Le origini della Zecca

La grande famiglia Gonzaga che dominò il mantovano per oltre quattro secoli fu particolarmente feconda in campo numismatico per la copiosa produzione medaglistica e soprattutto monetale sviluppata sia nella zecca di Mantova che nelle zecche dei cosiddetti "rami minori".

Il primo di essi fu quello di Novellara che si distaccò dal principale ancora nel XIV secolo.

Mentre il ramo gonzaghesco di Guastalla ha una storia tutta particolare, fu la morte, nel 1478, di Ludovico, 2° Marchese di Mantova, a provocare quelle divisioni del marchesato in feudi autonomi assegnati ai figli cadetti che originò direttamente od indirettamente l'apertura delle zecche di Castiglione-Medole-Solferino e di Sabbioneta-Pomponesco-Bozzolo, aperte queste ultime da discendenti del terzogenito di Ludovico, Gianfrancesco.

Molte congetture sono state fatte riguardo la possibilità che a Gianfrancesco fosse stata concessa dall'Imperatore la facoltà di battere moneta.

L'Affò illustra addirittura una sua presunta moneta (Delle zecche ... , 1782, tav. IV,l) con l'Impresa del Fulmine alato al R/.

In realtà nessun Diploma é stato sinora trovato a conferma di questa ipotesi.

E' certo invece che la facoltà di "battere moneta in tutti i loro castelli" fu concessa nel 1497 da Massimiliano Imperatore a tutti i figli di Gianfrancesco " ... ac probæ speciei, et debiti ponderis monetam bonam auream, argenteam et æneam cudere faciendi publice in ipsis eorum castris, seu aliquo castrorum ipsorum fratrum ..." (Affò I. - Delle Zecche ... , 1782, pp. 125-130).

Il primogenito di Gianfrancesco, Ludovico, ereditò il feudo di Sabbioneta e quello, con titolo comitale di Rodigo. Più tardi, ed in conseguenza di varie vicende politiche ed ereditarie, acquisì anche i feudi di Rivarolo, Ostiano e Bozzolo.

Ludovico si stabilì nel 1497 nel Castello di Sabbioneta con la moglie Francesca Fieschi, figlia di Gianluigi, Conte di Lavagna, ma non risulta che, nella sua pur lunga vita, si sia avvalso della facoltà di battere moneta.

Della sua numerosa prole si ricordano Pirro, Cardinale morto nel 1529, Giulia, andata in sposa a Vespasiano Colonna e Luigi (Rodomonte), il primogenito, che sposò la figlia di primo letto di Vespasiano, Isabella, Duchessa di Traietto e Contessa di Fondi, feudi situati in Terra di Lavoro nel Regno di Napoli.

Da Rodomonte ed Isabella nacque Vespasiano il 6.Dicembre.1531, giorno dedicato a San Nicola, Santo effigiato in molte monete di Sabbioneta.

Marchese Gonzaga per nascita e Principe del Sacro Romano Impero di diritto, siccome discendente in linea primogenita, Vespasiano associò al cognome Gonzaga anche quello della madre, Colonna, alla maniera spagnola dicono alcuni, ma sicuramente anche in conseguenza di una precisa clausola testamentaria del nonno materno (Amante B. - Giulia Gonzaga ..., 1896, p.55).

Alla morte del nonno paterno Ludovico, nel 1540, ereditò i feudi padani di Sabbioneta, Ostiano, Rivarolo, Bozzolo e la Contea di Rodigo.

Tutte le investiture ed i privilegi, compreso quello di battere moneta, gli furono confermati con il Diploma dell'Imperatore Carlo V d'Absburgo, dato in Genova il 6.IX.1541.
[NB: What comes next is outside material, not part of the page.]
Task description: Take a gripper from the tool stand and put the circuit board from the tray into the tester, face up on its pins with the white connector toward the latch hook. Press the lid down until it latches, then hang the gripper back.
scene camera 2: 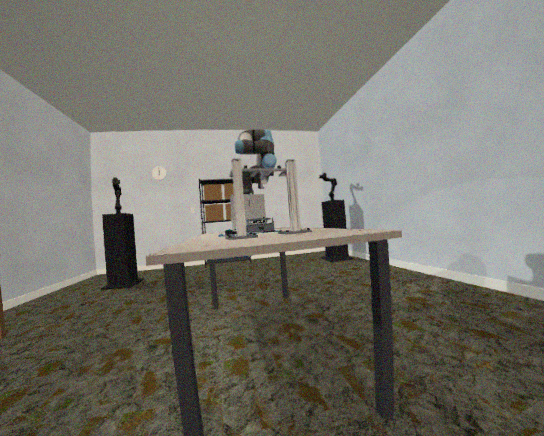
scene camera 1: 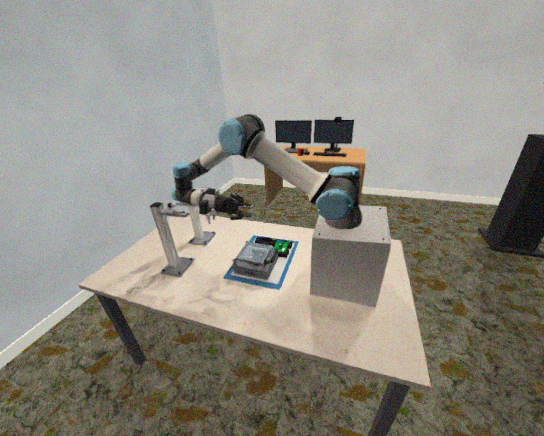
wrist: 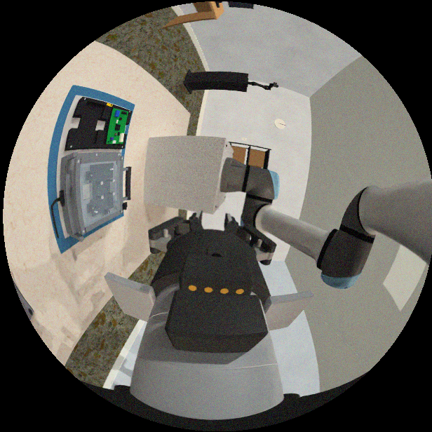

Nel 1549 sposò una nobile siciliana di ascendenza spagnola, Diana, figlia di Antonio Folch de Cardona e di Beatrice di Luna, che gli portò in dote il Marchesato di Juliana, la Contea di Chiusa e la Baronia di Burgio, tutti feudi della Valle di Mazara.

Nel 1558 il Re di Spagna, Filippo II, gli concesse il Grandato di Spagna e sempre in quell'anno, l'Imperatore Ferdinando I d'Absburgo, con Diploma dato in Vienna il 4.Agosto, oltre a confermargli tutte le investiture ed i privilegi precedenti, prese sotto la diretta protezione imperiale i feudi 1ombardi di Vespasiano ed istituì la primogenitura maschile nella sua discendenza. Sabbioneta divenne cioé un'entità autonoma ed indipendente all'interno dell'Impero e forse non è un caso che proprio a partire da quell'anno 1558, nei documenti appaiono le prime notizie dell'esistenza della Zecca di Sabbioneta.